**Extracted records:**
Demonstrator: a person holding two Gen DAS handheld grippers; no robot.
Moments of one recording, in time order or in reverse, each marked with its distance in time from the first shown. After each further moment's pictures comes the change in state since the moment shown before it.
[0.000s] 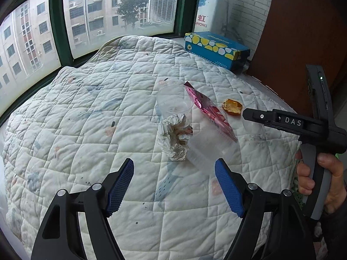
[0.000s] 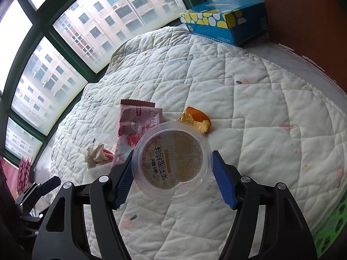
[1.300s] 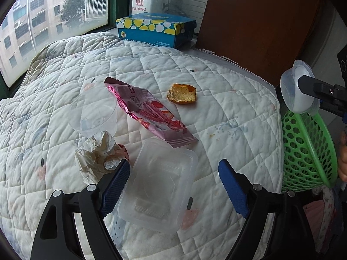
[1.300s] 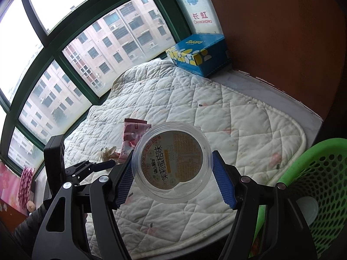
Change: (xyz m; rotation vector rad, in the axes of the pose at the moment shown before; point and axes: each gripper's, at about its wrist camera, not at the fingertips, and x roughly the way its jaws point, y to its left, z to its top) left arm 0.071 -0.056 0.021 0.262 0.089 -0.259; right arm -0.108 -0.028 -0.022 0.026 -0.153 -0.027
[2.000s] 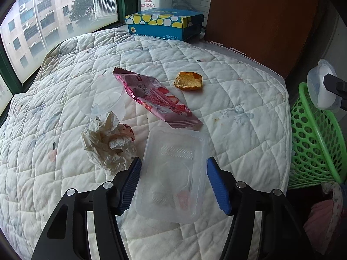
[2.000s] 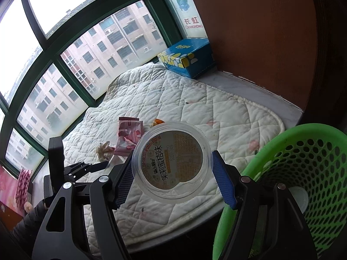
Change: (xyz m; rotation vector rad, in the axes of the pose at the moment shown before) left arm -0.012 -0.011 -0.017 -0.025 0.026 0.101; right arm -0.036 -0.013 -0.020 0.013 -0.032 -0.044
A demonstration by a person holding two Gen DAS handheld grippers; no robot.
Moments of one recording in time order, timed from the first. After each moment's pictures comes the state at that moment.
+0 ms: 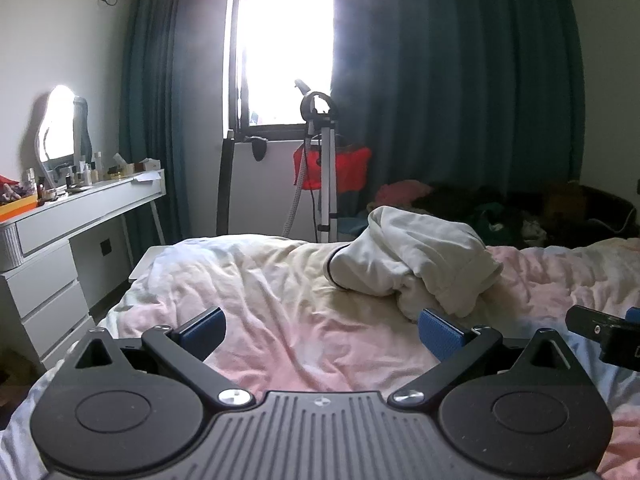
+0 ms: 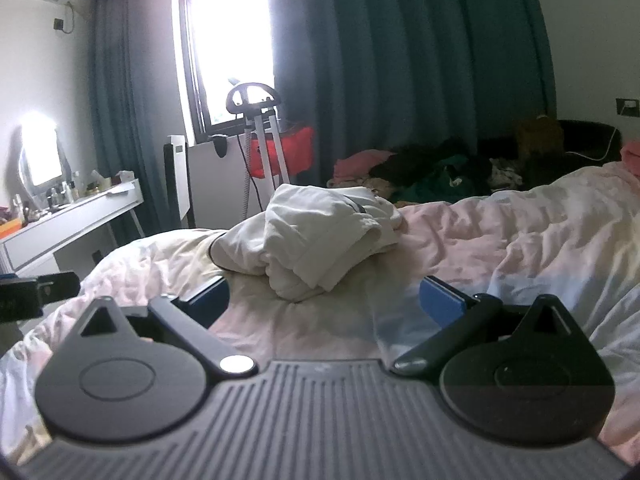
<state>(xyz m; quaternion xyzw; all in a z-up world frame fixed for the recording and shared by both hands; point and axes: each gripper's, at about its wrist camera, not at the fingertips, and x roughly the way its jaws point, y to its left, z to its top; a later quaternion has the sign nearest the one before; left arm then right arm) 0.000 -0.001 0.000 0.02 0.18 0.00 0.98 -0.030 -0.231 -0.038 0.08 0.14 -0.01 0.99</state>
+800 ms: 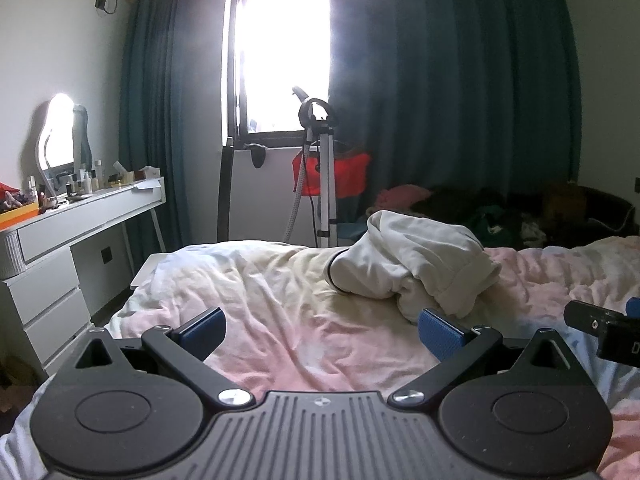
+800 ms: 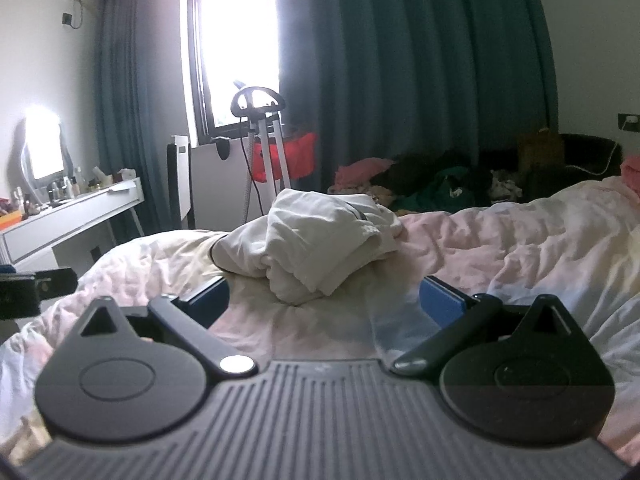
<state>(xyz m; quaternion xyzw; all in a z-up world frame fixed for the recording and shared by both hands) -0.013 -0.002 -0.001 0.03 0.17 -0.01 0.99 -0.035 -0.227 -0.037 0.07 0.13 -0.01 0.99</state>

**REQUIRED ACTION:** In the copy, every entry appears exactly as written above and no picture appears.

**FINAL ANSWER:**
Demonstrator: a person holding two Gen DAS handheld grippers; no robot.
Moments of one recording, in time order or in reverse, each marked with its distance in time from the first shown. After each further moment's pictures comes the change in state since the moment shown before it.
[0.000s] 
[0.000s] 
[1.300s] 
[1.300s] 
Change: (xyz m; rotation vector rad, in the axes of the pose at the moment shown before; point and axes: each gripper's, at about its wrist camera, not at the fingertips, and x roughly the way its jaws point, y to its left, z to its top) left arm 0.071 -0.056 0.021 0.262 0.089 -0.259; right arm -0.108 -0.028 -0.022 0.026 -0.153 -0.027
[2.000s] 
[2.000s] 
Change: (xyz m; rotation vector rad, in the axes of the pose at the moment shown before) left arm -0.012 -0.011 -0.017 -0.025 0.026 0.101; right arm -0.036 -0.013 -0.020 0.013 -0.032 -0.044
A demonstration by a person holding two Gen DAS handheld grippers; no robot.
Moments of one recording in time order, timed from the first. After each moment's pictures comes the state at that moment.
+0 ms: 
+0 ms: 
<state>(xyz m; quaternion xyzw; all in a z-up world frame fixed for the recording and shared by both hands; point and axes: each gripper's, at about its wrist camera, not at the fingertips, and x roughly the way its jaws point, y to its left, z to its top; a later quaternion has the sign nearest the one before; left arm then right arm) 0.000 -0.001 0.000 0.02 0.18 0.00 0.98 -0.030 -0.231 -0.038 0.08 0.14 -0.01 0.99</state>
+800 ms: 
+800 ms: 
<state>(xyz m; quaternion xyzw; all in a z-up world frame fixed for the recording and shared by both hands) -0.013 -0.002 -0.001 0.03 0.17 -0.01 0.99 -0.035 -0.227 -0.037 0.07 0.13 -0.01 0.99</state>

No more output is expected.